Le Wakashio devient ainsi un cas d’école. Comme l’Erika ou le Prestige avant lui, il pose une question fondamentale : les règles actuelles sont-elles adaptées aux catastrophes environnementales modernes ? À Maurice, la réponse politique semble tranchée. Les débats parlementaires traduisent une volonté de ne pas clore le dossier sur un compromis minimal. L’objectif n’est plus seulement d’indemniser, mais de faire jurisprudence – de créer un précédent capable de redéfinir les rapports entre États victimes et acteurs du transport maritime.

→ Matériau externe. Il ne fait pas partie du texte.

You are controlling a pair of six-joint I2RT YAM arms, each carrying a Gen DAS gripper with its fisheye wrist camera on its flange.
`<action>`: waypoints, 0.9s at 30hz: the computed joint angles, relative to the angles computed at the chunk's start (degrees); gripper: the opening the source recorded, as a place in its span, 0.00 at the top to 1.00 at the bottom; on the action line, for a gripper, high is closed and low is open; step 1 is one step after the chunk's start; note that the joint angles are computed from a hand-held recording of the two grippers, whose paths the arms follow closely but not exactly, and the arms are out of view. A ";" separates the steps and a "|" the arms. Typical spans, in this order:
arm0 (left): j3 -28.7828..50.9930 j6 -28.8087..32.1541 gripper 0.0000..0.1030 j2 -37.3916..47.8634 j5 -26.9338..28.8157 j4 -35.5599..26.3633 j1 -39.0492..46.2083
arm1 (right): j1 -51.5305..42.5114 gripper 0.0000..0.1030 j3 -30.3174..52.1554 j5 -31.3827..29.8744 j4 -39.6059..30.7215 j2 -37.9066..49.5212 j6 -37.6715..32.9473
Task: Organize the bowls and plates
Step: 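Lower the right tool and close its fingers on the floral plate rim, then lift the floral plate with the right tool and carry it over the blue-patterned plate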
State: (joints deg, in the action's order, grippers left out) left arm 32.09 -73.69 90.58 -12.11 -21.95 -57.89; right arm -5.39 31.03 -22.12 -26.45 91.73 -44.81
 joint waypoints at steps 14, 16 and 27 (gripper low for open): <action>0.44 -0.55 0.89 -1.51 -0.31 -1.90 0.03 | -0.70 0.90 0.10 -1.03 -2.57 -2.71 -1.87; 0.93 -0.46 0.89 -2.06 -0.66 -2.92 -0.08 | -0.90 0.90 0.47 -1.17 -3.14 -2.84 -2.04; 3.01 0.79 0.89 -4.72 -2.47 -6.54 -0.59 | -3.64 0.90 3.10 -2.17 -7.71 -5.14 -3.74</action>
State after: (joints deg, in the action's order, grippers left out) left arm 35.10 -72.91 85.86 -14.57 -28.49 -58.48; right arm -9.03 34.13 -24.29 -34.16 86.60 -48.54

Car derrière les procédures, il y a une réalité humaine. Des pêcheurs qui ont perdu des mois de revenus. Des lagons dont l’équilibre reste fragiles. Des mangroves qui respirent encore difficilement sous la surface. Et une question, persistante : la réparation peut-elle être à la hauteur du préjudice ? Le Wakashio est entré dans un temps long. À court terme, les procédures judiciaires vont s’intensifier : actions civiles, appels, négociations. À moyen terme, des arbitrages internationaux pourraient s’imposer. À long terme, les impacts écologiques – et donc les revendications – pourraient s’étendre sur plusieurs décennies. Car les hydrocarbures enfouis dans les sédiments ne disparaissent pas avec le temps politique. Ils suivent un autre calendrier, celui de la nature.

Aujourd’hui, le Wakashio n’est plus visible depuis la côte. L’eau est redevenue claire, les plages fréquentées. Mais sous la surface – dans les mangroves, dans les tribunaux, dans les archives parlementaires – le dossier reste ouvert. Et désormais, la question n’est plus seulement de savoir ce qui s’est passé en 2020. C’est de savoir si, face à une catastrophe de cette ampleur, le droit international peut encore rendre une justice à la hauteur de la mer qu’il prétend protéger.